#### WORK INSTRUCTIONS:
Write out, without any change, the lines in the material below that run from the line with "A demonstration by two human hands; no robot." through the line with "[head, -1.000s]", both included.

#### AVAILABLE RECORDS:
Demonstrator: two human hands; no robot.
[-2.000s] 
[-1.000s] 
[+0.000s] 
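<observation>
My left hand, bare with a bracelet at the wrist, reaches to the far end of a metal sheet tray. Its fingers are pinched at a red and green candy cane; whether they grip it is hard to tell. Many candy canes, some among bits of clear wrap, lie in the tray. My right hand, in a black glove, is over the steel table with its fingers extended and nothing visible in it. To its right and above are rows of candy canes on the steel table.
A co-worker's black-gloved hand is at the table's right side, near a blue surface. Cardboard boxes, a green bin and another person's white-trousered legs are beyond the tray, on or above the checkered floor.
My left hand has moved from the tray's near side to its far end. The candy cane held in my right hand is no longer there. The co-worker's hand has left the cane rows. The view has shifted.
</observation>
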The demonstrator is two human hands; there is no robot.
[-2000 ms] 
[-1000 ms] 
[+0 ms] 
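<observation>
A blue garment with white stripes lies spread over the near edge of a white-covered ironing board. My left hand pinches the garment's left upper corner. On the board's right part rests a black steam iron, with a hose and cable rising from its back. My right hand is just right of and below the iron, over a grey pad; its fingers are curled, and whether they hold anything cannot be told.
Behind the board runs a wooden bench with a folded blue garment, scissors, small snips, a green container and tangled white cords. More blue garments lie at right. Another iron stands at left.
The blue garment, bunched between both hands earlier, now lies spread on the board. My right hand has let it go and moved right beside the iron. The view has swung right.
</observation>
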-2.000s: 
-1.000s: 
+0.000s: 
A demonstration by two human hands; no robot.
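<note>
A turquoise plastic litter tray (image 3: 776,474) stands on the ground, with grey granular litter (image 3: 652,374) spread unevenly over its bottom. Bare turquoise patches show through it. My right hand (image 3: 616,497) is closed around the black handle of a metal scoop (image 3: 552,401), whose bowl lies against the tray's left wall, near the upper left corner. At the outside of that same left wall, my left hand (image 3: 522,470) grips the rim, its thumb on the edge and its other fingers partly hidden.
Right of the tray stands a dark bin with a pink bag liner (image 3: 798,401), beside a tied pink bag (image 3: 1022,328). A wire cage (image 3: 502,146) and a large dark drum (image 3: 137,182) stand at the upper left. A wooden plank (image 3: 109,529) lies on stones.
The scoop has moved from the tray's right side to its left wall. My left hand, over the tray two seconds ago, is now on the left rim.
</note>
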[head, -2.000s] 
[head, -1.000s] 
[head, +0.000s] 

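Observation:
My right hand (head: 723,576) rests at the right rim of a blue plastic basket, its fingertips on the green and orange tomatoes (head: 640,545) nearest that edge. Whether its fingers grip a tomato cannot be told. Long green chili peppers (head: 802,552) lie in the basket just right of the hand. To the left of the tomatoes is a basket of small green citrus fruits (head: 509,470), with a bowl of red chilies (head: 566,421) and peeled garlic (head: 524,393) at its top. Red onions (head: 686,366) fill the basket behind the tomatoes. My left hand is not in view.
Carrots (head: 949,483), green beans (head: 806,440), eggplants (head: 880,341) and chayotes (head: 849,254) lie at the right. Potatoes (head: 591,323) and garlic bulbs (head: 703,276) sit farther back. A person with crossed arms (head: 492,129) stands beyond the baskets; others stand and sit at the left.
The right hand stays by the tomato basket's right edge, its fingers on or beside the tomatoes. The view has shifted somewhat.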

#### ANSWER TO THE PROBLEM:
A demonstration by two human hands; no robot.
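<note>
A turquoise plastic litter tray (image 3: 776,474) stands on the ground, with grey granular litter (image 3: 652,374) spread unevenly over its bottom. Bare turquoise patches show through it. My right hand (image 3: 616,497) is closed around the black handle of a metal scoop (image 3: 552,401), whose bowl lies against the tray's left wall, near the upper left corner. At the outside of that same left wall, my left hand (image 3: 522,470) grips the rim, its thumb on the edge and its other fingers partly hidden.
Right of the tray stands a dark bin with a pink bag liner (image 3: 798,401), beside a tied pink bag (image 3: 1022,328). A wire cage (image 3: 502,146) and a large dark drum (image 3: 137,182) stand at the upper left. A wooden plank (image 3: 109,529) lies on stones.
The scoop has moved from the tray's right side to its left wall. My left hand, over the tray two seconds ago, is now on the left rim.
</note>
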[head, -2.000s] 
[head, -1.000s] 

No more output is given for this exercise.